Underneath all of this, the autonomic nervous system is altered too, and this is where physiology connects directly. The practices that produce these states, rhythmic breathing, chanting, drumming, dancing, fasting, and sustained meditation, do so by driving the autonomic system: some by deep parasympathetic down-regulation (the calm, dissolving, oceanic states), some by sympathetic over-drive that tips into a parasympathetic rebound (the ecstatic, trance, collapse states). The body has reproducible levers into these experiences, which is exactly what every contemplative tradition discovered independently and built its rituals around.
The same neural territory that produces life-enriching mystical experience overlaps substantially with the territory of psychiatric crisis. Mystical experiences and certain delusional and psychotic states share networks across the prefrontal, parietal, and temporal cortex. A dissolving sense of self can be the doorway to profound insight, or an early sign of depersonalisation, dissociation, or a manic or psychotic episode. A flood of cosmic meaning can be a real reorientation, or the “delusions of significance” that accompany mania and psychosis. A felt presence can be numinous or a symptom. The feeling of profundity is generated by the brain and is identical in both cases; profundity of feeling is not evidence of truth or of health.

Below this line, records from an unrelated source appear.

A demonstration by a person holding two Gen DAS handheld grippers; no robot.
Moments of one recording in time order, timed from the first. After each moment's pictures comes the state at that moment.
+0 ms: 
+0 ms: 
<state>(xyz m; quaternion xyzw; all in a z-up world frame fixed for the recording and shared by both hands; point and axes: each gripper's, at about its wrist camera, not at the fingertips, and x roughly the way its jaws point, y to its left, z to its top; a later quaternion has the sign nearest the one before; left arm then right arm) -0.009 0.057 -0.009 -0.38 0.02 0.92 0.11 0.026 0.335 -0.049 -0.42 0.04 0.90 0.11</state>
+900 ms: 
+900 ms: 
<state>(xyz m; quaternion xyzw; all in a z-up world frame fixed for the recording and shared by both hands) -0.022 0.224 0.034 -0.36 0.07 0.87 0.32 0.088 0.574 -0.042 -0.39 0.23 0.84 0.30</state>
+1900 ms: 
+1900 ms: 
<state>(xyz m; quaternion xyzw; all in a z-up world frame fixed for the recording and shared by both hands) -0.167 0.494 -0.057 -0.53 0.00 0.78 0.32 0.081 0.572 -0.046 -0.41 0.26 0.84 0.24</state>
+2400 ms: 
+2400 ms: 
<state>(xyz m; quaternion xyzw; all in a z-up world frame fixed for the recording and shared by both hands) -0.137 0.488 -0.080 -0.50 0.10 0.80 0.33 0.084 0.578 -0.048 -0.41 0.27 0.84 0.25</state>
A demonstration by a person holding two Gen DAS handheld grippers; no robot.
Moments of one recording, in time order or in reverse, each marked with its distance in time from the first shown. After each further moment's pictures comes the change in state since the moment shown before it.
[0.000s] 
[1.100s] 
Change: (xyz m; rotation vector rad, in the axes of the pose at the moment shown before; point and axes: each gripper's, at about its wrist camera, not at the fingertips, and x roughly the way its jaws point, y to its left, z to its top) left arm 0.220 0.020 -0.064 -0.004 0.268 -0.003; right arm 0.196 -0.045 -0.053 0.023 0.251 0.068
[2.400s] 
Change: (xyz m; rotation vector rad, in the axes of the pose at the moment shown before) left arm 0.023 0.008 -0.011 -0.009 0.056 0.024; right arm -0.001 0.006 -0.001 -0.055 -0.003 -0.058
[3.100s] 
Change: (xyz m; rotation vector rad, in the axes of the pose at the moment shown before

This is precisely where hyper-spiritual culture goes wrong. It treats every non-ordinary state as a “download,” a message, an awakening, a spiritual emergence, with no category for the possibility that a dysregulated nervous system is simply producing dysregulated experiences. People in the middle of genuine psychological crises, dissociation, the manic phase of bipolar disorder, or the onset of psychosis are told they are awakening, ascending, or being chosen. Intense breathwork, prolonged fasting, sleep deprivation, dissociation, and hypervigilance are ways into altered states, and they are also real ways to destabilise a vulnerable nervous system. The breath can open a door; it can also push someone already near the edge over it.
A breakthrough state tends to leave a person more grounded, more connected to others, more able to function, and more compassionate over time. A breakdown state tends to fragment functioning, escalate, isolate, and harm relationships and judgement, and it often comes with the warning signs the Fear and Hypervigilance and Pain and Addiction pages flag: not sleeping, losing contact with reality, grandiosity, and an inability to be reached. When in doubt, the spiritual framing should never crowd out the question “is this person safe and well?”, and the right response to a possible psychiatric crisis is care and assessment.
So how do you make use of these experiences without either dismissing them or being swept away by them? The discipline is to treat the experience as data and fuel and to judge it by what it does to your life rather than by how it felt.
The aim, in a phrase, is to move from revelation to regulation: to let the extraordinary states inform an ordinary life made richer, steadier, and more connected, rather than collecting revelations that leave the life itself untouched. The experiences are real, the brain that produces them is astonishing, and the right relationship to them is neither worship nor dismissal, but the same discernment the whole section is built on.